The bass and kick rule under 100Hz this is their space. Learn it, use it.
The main vocal is the mix, all else should come around it or be built from an arrangement perspective around it. Unless of course you’re doing instrumentals. This range of the human voice is all over the map and you have to adjust the mix around this.
Many modern engineers double track the vocal or at least make at least one or more copies of it and process it separately. Following is an exaggeration but roughly one copy gets compression, maybe twice, one gets delay, one gets reverb, another set up is for other special effects. Then these are combined together on separate busses and mixed back in with the untainted version. This builds a thick and focused version of the key vocal.
Bkgrd vocals are generally recorded with a different and more neutral, sometimes high end focused mic. These are compressed a little more than the vocal to get them to gel or sometimes not compressed at all and used as high freq colors left and right in the mix. Disclaimer: these are not hard and fast rules but generalities.
Once the kick & bass, then the vocals, are cemented in the mix, comes the difficult task of placing those instruments that are going to conflict with the voice i.e. snares, guitars, and pianos come to mind. These have to work around the voice or be placed back in the mix (via reverb or delay or pan) so they are not competing for the key vocal range. Another important tool is volume control, just turn down the guitars or piano when the vocal comes in.

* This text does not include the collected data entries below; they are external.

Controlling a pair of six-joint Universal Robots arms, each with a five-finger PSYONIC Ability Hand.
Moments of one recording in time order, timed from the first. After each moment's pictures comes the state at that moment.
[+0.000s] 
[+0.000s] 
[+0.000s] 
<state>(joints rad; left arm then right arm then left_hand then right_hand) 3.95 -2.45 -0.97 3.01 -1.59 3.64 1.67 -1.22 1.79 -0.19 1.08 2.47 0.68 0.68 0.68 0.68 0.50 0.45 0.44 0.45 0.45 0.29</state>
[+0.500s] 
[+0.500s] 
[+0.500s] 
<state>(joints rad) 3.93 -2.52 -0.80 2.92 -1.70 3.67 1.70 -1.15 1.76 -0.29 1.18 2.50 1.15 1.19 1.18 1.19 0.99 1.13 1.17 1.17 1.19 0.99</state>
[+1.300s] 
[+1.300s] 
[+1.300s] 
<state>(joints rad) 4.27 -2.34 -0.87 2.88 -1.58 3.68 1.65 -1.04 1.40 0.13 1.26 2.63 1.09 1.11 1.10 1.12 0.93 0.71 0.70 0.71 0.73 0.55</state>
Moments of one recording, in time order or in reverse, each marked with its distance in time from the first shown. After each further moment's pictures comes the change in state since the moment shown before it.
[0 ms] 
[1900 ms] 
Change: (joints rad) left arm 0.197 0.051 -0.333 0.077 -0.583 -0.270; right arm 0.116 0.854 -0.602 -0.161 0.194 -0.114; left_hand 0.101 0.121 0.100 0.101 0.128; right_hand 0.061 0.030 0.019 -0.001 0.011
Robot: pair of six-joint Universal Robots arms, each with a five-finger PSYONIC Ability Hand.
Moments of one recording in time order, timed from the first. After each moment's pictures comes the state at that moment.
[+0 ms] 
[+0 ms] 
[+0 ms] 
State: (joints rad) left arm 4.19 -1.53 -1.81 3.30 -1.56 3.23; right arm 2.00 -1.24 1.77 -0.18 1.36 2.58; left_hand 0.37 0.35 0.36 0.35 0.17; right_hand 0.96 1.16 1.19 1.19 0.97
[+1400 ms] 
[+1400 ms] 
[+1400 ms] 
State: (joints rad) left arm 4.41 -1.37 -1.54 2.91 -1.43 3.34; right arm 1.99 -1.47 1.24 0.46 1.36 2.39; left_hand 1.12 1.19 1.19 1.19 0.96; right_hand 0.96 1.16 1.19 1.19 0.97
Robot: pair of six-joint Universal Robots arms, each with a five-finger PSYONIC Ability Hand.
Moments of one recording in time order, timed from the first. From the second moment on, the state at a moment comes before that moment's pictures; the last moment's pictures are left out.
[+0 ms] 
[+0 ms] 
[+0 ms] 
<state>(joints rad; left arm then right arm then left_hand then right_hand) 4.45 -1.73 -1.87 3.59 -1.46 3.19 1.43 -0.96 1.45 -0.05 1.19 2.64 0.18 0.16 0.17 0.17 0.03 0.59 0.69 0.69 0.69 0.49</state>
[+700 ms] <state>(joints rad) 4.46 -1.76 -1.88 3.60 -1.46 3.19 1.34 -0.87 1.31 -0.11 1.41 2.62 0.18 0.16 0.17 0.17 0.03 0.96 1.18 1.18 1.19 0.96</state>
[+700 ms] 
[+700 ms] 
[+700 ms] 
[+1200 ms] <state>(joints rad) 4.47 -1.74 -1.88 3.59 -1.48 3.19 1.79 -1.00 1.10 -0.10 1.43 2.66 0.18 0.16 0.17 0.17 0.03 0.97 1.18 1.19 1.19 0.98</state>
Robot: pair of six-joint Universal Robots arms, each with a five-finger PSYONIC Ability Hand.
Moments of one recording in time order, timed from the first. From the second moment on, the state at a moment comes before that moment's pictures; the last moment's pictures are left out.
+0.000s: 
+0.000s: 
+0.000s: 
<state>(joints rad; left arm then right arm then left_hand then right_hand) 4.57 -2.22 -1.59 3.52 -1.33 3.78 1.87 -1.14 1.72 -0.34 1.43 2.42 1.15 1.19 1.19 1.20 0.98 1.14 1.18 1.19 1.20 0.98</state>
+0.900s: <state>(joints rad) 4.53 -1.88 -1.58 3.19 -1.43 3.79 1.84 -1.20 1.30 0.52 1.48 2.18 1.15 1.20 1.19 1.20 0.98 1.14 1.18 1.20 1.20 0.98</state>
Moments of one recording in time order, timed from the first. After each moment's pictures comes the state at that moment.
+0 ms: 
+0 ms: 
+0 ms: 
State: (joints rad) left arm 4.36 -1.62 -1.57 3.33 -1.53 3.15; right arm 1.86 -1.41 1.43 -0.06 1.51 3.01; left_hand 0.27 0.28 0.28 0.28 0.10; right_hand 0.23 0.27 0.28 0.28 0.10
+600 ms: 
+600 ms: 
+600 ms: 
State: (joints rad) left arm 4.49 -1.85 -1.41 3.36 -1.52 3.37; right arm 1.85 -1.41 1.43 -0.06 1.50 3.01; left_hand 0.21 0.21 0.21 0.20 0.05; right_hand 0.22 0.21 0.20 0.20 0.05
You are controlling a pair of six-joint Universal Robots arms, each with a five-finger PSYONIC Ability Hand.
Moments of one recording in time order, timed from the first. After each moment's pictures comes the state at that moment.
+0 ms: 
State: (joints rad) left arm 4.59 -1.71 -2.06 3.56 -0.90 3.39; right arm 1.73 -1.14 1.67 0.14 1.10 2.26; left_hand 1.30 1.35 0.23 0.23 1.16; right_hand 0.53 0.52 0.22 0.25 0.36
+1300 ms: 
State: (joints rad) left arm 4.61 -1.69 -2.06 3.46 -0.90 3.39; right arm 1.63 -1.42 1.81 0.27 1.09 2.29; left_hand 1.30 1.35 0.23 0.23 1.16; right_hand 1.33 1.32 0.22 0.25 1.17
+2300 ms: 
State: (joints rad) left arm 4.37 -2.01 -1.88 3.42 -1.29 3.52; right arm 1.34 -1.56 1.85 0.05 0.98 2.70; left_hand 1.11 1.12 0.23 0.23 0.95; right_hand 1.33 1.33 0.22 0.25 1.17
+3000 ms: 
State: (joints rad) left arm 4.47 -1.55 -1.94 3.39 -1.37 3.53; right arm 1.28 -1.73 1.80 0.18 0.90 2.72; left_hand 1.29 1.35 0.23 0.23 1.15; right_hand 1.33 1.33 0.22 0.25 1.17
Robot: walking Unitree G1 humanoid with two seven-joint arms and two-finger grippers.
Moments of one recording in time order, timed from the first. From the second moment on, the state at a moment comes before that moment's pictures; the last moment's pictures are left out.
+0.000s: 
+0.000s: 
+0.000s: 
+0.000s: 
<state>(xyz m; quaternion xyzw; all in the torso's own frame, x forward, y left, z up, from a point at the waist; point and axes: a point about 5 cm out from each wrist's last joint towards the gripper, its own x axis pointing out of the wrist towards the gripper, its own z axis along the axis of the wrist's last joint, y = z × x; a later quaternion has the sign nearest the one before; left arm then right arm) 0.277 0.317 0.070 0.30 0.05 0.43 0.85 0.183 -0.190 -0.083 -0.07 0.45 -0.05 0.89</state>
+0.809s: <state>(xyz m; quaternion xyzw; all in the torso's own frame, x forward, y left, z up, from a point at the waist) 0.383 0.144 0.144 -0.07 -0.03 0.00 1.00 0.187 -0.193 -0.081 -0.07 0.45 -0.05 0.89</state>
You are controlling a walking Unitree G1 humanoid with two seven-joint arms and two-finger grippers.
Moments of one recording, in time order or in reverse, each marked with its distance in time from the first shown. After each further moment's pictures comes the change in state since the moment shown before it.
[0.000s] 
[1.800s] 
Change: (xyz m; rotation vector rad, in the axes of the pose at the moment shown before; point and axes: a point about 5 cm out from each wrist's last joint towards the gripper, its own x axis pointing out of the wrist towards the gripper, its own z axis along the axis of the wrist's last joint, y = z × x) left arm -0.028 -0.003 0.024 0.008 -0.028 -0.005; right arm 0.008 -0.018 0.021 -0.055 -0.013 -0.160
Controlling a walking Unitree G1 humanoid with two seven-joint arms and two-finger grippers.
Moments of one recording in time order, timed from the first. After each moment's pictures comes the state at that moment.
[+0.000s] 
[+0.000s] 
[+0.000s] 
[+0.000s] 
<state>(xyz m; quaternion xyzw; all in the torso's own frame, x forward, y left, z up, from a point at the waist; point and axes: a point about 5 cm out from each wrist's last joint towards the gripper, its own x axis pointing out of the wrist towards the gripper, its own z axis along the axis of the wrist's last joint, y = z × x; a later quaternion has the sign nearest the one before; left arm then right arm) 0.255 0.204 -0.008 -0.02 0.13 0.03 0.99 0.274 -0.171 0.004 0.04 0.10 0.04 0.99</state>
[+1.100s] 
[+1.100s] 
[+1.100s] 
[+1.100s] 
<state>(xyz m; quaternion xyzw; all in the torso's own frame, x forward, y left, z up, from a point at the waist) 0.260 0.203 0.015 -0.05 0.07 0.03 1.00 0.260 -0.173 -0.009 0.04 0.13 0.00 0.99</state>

One tool you can use for instruments is to create their own ambience i.e. varying degrees of delay or reverb, short delays or short slapbacks for different instruments. Each instrument having its own delayed sound. When combined it has the effect of creating a room sound that the band has. Lay the vocal on top of this and it tends to glue pretty well. If not, then put some ambience on the vocal to match or counterbalance the instruments.
That's some general thoughts and approaches. Hopefully that will provide some ideas for gluing the vocal in the mix.